Your task: Reproduce the whole of the data exactly.
Start of Block
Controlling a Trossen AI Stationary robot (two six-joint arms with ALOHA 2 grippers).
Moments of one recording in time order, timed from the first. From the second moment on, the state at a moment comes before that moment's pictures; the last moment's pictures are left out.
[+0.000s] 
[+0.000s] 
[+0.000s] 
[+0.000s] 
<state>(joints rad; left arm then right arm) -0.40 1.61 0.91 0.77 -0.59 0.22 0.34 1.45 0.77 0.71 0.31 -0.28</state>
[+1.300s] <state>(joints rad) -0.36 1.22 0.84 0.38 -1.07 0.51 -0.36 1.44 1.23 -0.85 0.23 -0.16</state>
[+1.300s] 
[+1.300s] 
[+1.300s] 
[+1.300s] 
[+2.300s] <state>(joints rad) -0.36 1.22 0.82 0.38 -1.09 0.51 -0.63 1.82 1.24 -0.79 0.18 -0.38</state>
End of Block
Answer to the problem:
Controlling a Trossen AI Stationary robot (two six-joint arms with ALOHA 2 grippers).
Moments of one recording in time order, timed from the first. From the second moment on, the state at a moment comes before that moment's pictures; the last moment's pictures are left out.
[+0.000s] 
[+0.000s] 
[+0.000s] 
[+0.000s] 
<state>(joints rad; left arm then right arm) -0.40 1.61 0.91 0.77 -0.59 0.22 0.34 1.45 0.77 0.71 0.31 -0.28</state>
[+1.300s] <state>(joints rad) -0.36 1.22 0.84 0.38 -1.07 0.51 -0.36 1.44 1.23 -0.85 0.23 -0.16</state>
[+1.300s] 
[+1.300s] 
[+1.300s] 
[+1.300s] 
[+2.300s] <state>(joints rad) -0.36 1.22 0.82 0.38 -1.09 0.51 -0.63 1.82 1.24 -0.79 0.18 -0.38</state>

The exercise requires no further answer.